THE DATA.
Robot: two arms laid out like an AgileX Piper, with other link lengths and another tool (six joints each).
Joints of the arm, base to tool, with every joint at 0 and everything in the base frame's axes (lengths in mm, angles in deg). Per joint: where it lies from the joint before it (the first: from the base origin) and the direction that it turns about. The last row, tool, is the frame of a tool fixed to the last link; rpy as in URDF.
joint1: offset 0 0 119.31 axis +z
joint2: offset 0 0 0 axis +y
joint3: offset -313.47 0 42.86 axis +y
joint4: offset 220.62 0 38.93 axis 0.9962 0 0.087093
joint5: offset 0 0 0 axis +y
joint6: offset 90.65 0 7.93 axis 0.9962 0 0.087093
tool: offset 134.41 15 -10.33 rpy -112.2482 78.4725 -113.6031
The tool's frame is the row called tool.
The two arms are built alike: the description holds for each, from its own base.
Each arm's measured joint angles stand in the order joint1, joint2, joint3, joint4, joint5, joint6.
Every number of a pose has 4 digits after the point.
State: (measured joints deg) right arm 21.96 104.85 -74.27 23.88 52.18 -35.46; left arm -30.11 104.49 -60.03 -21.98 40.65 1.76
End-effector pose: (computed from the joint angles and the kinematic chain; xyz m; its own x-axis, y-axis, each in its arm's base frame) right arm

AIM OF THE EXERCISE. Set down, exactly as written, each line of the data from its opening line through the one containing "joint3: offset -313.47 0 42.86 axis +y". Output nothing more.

TASK RESPONSE.
Robot: two arms laid out like an AgileX Piper, with other link lengths and another tool (six joints each).
Joints of the arm, base to tool, with every joint at 0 and everything in the base frame's axes (lengths in mm, angles in deg). Per joint: where it lies from the joint before it (the first: from the base origin) and the direction that it turns about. The last row, tool, is the frame of a tool fixed to the last link; rpy as in URDF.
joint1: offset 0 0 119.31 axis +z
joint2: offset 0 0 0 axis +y
joint3: offset -313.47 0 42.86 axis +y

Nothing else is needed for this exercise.